«Creo que la última vez que hubo dos Papas o tres Papas no se hablaban entre ellos, estaban peleando a ver quién era el verdadero», nos comentó bromeando el Papa Francisco en la conferencia de prensa del 28 de julio de 2013 durante el vuelo de regreso de la Jornada Mundial de la Juventud en Río de Janeiro.
Desdramatizaba así de un plumazo una situación que todavía inquietaba a algunos fieles temerosos de situaciones nuevas.

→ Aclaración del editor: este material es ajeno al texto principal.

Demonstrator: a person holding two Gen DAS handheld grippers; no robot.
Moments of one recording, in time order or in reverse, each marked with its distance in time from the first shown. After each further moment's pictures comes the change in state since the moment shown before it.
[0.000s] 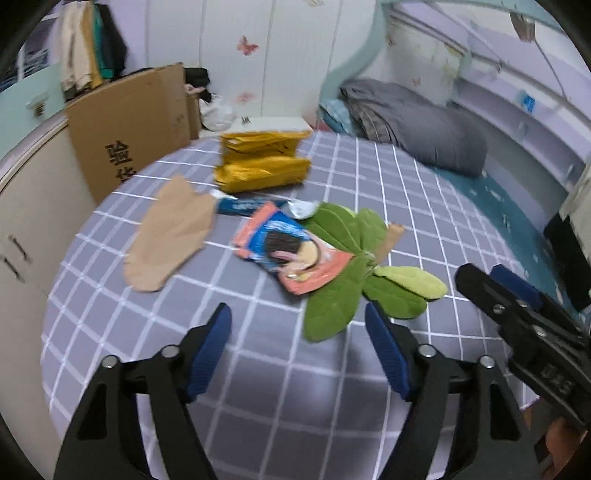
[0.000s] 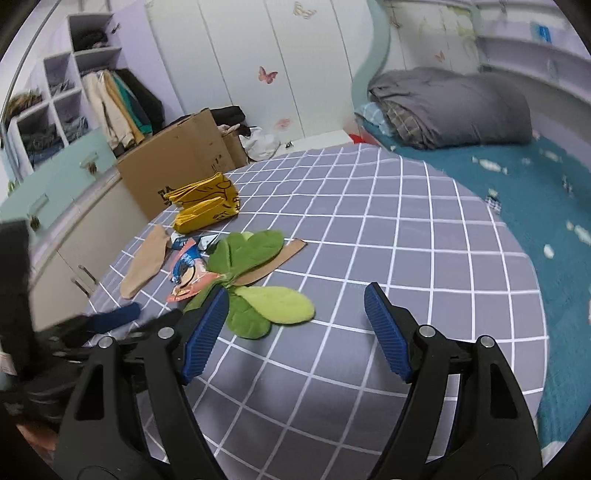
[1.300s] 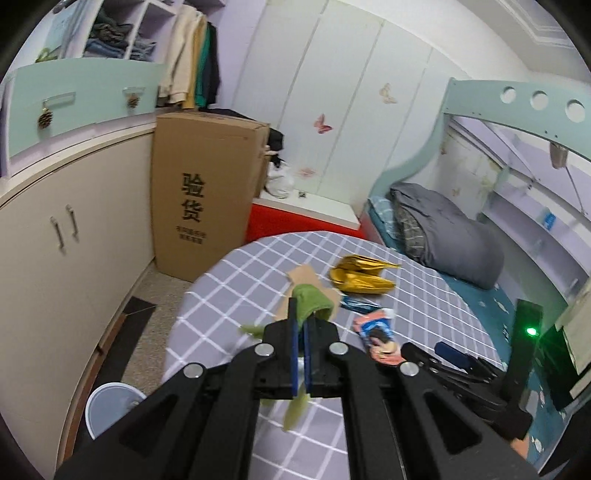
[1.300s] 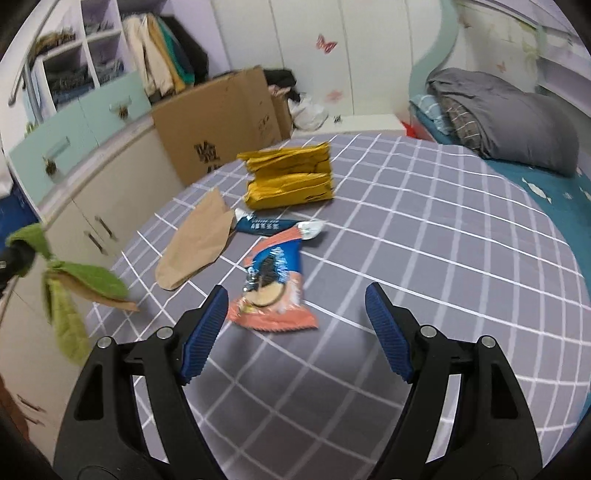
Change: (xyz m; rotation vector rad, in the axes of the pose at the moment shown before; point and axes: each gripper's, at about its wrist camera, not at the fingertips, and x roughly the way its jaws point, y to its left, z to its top) left arm -0.128 0.129 -0.008 -0.309 -0.328 0.047; right arm 0.064 0.100 0.011 -0.204 0.136 0.058
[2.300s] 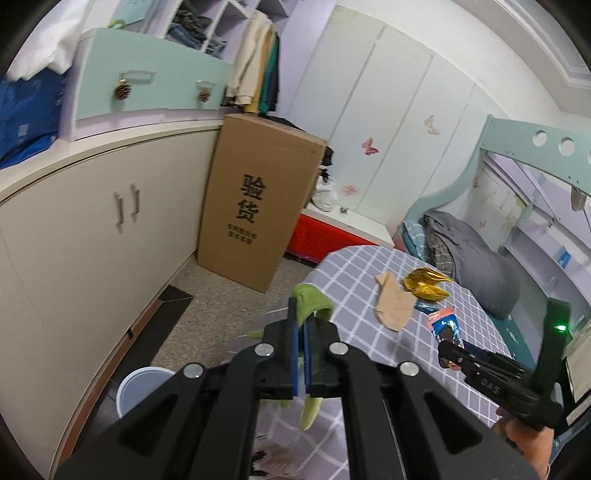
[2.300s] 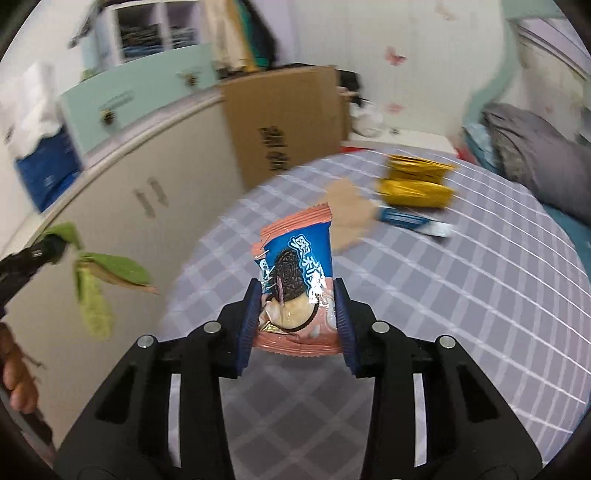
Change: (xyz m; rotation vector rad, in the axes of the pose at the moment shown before) left arm -0.076 0.137 -0.023 -0.135 -0.050 0.080; right arm -0.042 0.134 -0.031 -0.193 0.001 0.117
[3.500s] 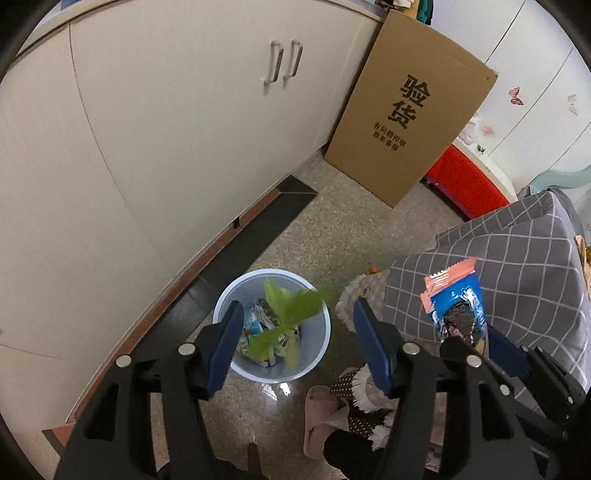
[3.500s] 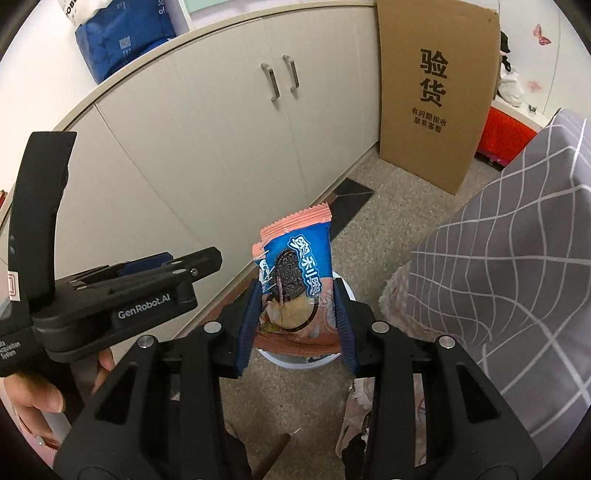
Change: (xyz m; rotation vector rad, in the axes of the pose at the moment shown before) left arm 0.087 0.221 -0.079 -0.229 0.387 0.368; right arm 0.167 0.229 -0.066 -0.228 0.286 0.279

Con la mayor naturalidad, nos manifestó su cariño filial a Benedicto XVI y su agradecimiento por la información sobre el caso Vatileaks, la filtración masiva de documentos de su predecesor en 2012. Todo auguraba una relación espléndida entre ambos, que dura ya más de nueve años a pesar de que algunos han intentado utilizar a Benedicto XVI contra Francisco.
En su línea de sencillez y sobriedad, Benedicto XVI consideraba que, después de su renuncia, pasaría a ser obispo emérito de Roma, y así lo comentaron algunos de sus colaboradores poco después del anuncio shock del 11 de febrero de 2013. Pero en las dos semanas siguientes, la insistencia del secretario de Estado y camarlengo, Tarcisio Bertone, junto con la de algunos cardenales partidarios de una mayor formalidad, lo llevaron a optar por el título de Papa emérito y al uso de la sotana blanca —aunque sin la esclavina y el fajín—, anunciados el 26 de febrero, dos días antes del final del pontificado.

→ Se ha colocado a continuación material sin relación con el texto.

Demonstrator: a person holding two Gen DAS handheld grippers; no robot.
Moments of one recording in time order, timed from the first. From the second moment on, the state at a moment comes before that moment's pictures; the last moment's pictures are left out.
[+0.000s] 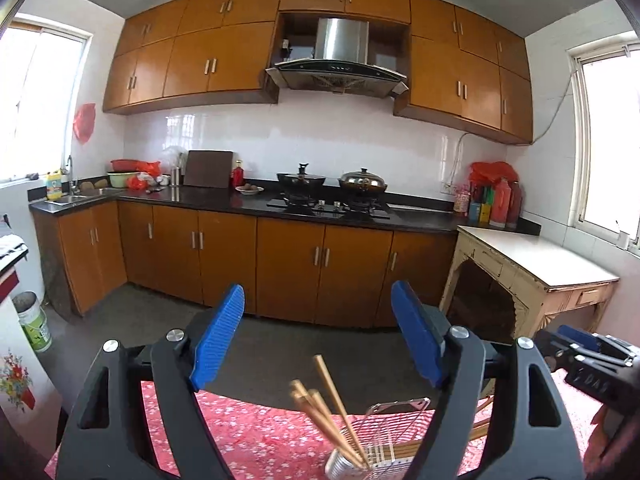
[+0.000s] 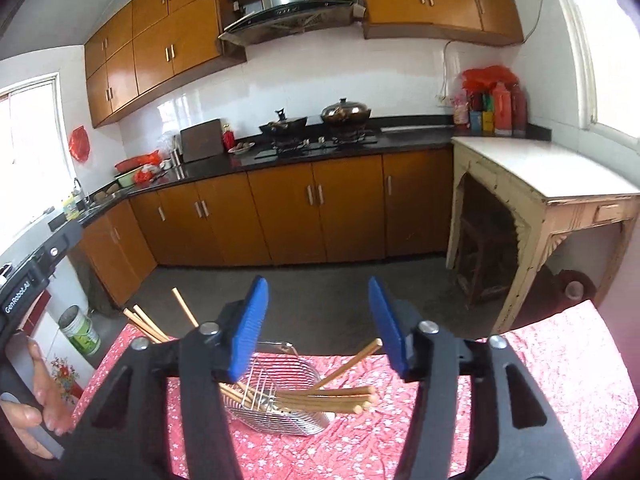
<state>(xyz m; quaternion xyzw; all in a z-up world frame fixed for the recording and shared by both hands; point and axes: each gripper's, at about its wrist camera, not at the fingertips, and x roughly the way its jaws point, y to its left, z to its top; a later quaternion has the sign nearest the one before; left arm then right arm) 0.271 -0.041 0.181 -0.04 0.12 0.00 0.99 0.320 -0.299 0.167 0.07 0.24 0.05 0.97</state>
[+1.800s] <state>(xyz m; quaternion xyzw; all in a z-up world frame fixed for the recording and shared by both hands) 0.027 0.004 0.025 0.01 0.14 -0.06 0.99 0.021 -0.237 0.030 -0.01 0.12 0.02 0.99</state>
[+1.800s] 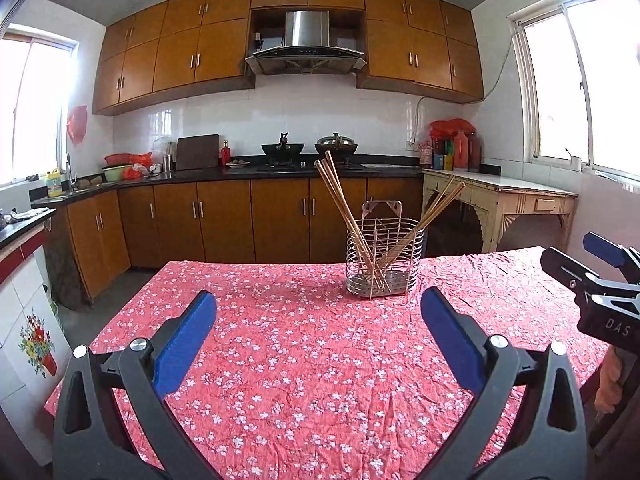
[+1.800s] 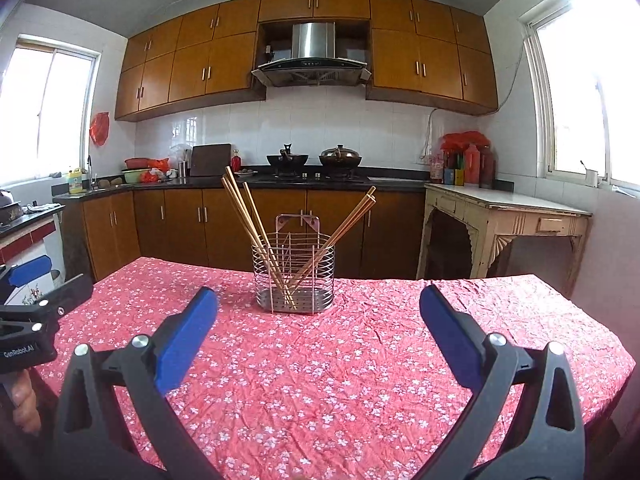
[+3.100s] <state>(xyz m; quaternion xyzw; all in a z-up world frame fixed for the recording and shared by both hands) 0.016 0.000 0.015 0.00 0.11 -0.06 0.99 0.006 -0.231 0.017 -0.02 0.09 0.01 1.00</state>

Durante años, Francisco ha tenido entre sus tareas pendientes regular el estatuto del Papa que renuncie a su cargo, como ha dicho que hará él si nota que le faltan las fuerzas. Pero, como en otros temas, ha evitado cambiar decisiones de su predecesor, esperando a tener la libertad de aplicárselas tan solo a sí mismo y a sus sucesores.
Ahora se ha sentido al menos con la libertad de anunciar informalmente que, si algún día renuncia, su título será el de obispo emérito de Roma. Y su residencia, la catedral de la Ciudad Eterna, la basílica de San Juan de Letrán.
De ese modo habrá solo un Papa, el que viste de blanco y vive en el Vaticano.